How to complete this task.
Copy nothing but the text: reproduce each line of the listing exactly and leave the pictures out.
Start of Dataset extract
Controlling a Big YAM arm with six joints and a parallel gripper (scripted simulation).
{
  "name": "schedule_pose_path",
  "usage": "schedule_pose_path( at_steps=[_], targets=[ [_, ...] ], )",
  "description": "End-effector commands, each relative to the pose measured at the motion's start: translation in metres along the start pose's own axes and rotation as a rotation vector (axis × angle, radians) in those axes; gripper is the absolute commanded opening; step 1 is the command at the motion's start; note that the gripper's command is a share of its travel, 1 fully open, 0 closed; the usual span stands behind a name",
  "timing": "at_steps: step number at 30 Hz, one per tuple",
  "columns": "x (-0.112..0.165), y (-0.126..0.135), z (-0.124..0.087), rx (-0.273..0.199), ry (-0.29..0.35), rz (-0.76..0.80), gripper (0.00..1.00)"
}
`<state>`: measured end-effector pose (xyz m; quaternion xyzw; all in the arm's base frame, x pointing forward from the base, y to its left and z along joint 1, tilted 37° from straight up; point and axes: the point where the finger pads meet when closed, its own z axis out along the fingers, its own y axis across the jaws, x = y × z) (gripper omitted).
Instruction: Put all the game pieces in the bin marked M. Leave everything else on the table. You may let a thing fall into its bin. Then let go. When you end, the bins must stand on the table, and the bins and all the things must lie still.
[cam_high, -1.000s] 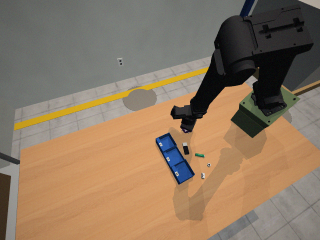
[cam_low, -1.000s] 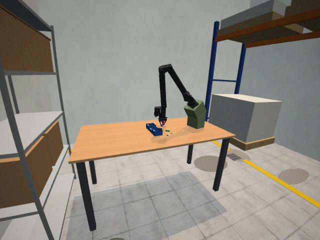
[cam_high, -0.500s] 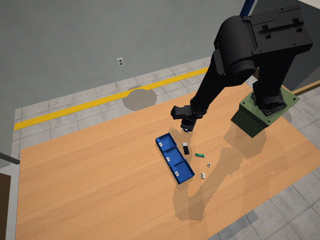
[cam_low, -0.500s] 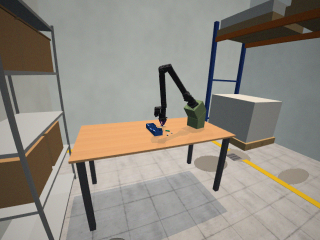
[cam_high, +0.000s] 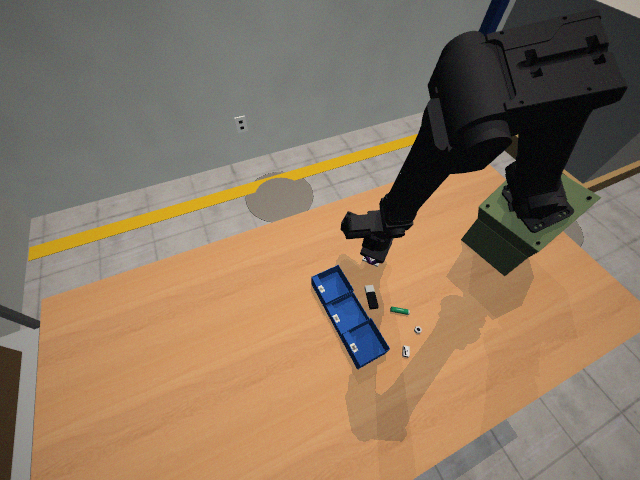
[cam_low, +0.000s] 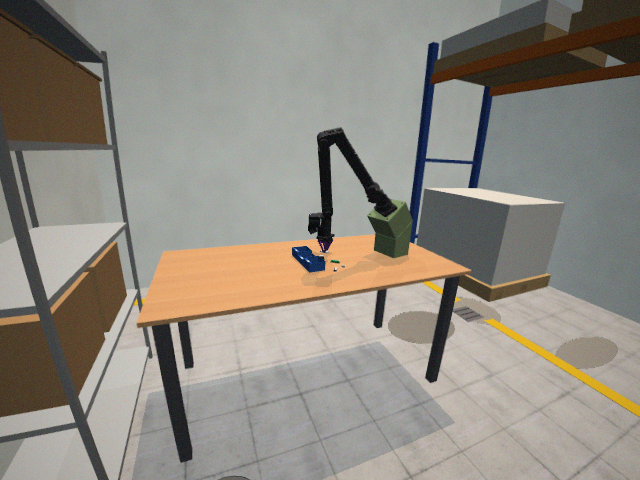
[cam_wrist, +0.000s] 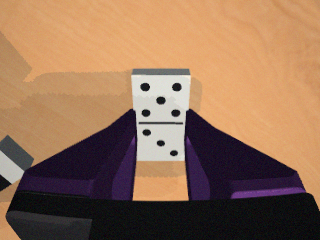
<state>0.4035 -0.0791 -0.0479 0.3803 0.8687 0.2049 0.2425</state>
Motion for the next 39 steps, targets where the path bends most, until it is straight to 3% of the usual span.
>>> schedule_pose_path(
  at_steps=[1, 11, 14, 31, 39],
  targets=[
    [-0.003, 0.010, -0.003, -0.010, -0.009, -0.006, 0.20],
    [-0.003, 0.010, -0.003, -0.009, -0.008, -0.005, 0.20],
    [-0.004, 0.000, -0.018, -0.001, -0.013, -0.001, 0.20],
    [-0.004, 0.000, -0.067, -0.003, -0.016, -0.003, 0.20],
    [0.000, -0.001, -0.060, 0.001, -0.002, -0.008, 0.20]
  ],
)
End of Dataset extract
Exercise answer.
Controlling a Big YAM arm with six joints and a parallel gripper (scripted simulation).
{
  "name": "schedule_pose_path",
  "usage": "schedule_pose_path( at_steps=[_], targets=[ [_, ...] ], )",
  "description": "End-effector commands, each relative to the pose measured at the motion's start: translation in metres along the start pose's own axes and rotation as a rotation vector (axis × angle, radians) in those axes; gripper is the absolute commanded opening; step 1 is the command at the motion's start; note that the gripper's command is a share of its travel, 1 fully open, 0 closed; the usual span stands behind a name",
  "timing": "at_steps: step number at 30 Hz, one per tuple",
  "columns": "x (-0.112..0.165), y (-0.126..0.135), z (-0.124..0.087), rx (-0.273..0.199), ry (-0.29..0.35), rz (-0.76..0.80), gripper (0.00..1.00)"
}
`<state>`: measured end-effector pose (xyz m; quaternion xyzw; all in the arm's base frame, x pointing forward from the base, y to its left and z along joint 1, tilted 37° from straight up; point and axes: the point where the finger pads meet when closed, its own z axis out along the fingers, its own y axis across the jaws, x = y × z) (gripper omitted).
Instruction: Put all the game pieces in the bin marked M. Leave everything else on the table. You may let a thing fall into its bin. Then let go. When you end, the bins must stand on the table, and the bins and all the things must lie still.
[cam_high, -1.000s] 
[cam_low, -1.000s] 
[cam_high, -0.500s] 
[cam_low, -0.500s] 
[cam_high, +0.000s] 
[cam_low, +0.000s] 
[cam_wrist, +0.000s] 
<state>0.4035 -0.0791 -0.0479 0.3803 0.8687 0.2049 0.2425</state>
Motion for the next 39 steps, targets where the path bends most, until it is straight to 3% of the usual span.
>>> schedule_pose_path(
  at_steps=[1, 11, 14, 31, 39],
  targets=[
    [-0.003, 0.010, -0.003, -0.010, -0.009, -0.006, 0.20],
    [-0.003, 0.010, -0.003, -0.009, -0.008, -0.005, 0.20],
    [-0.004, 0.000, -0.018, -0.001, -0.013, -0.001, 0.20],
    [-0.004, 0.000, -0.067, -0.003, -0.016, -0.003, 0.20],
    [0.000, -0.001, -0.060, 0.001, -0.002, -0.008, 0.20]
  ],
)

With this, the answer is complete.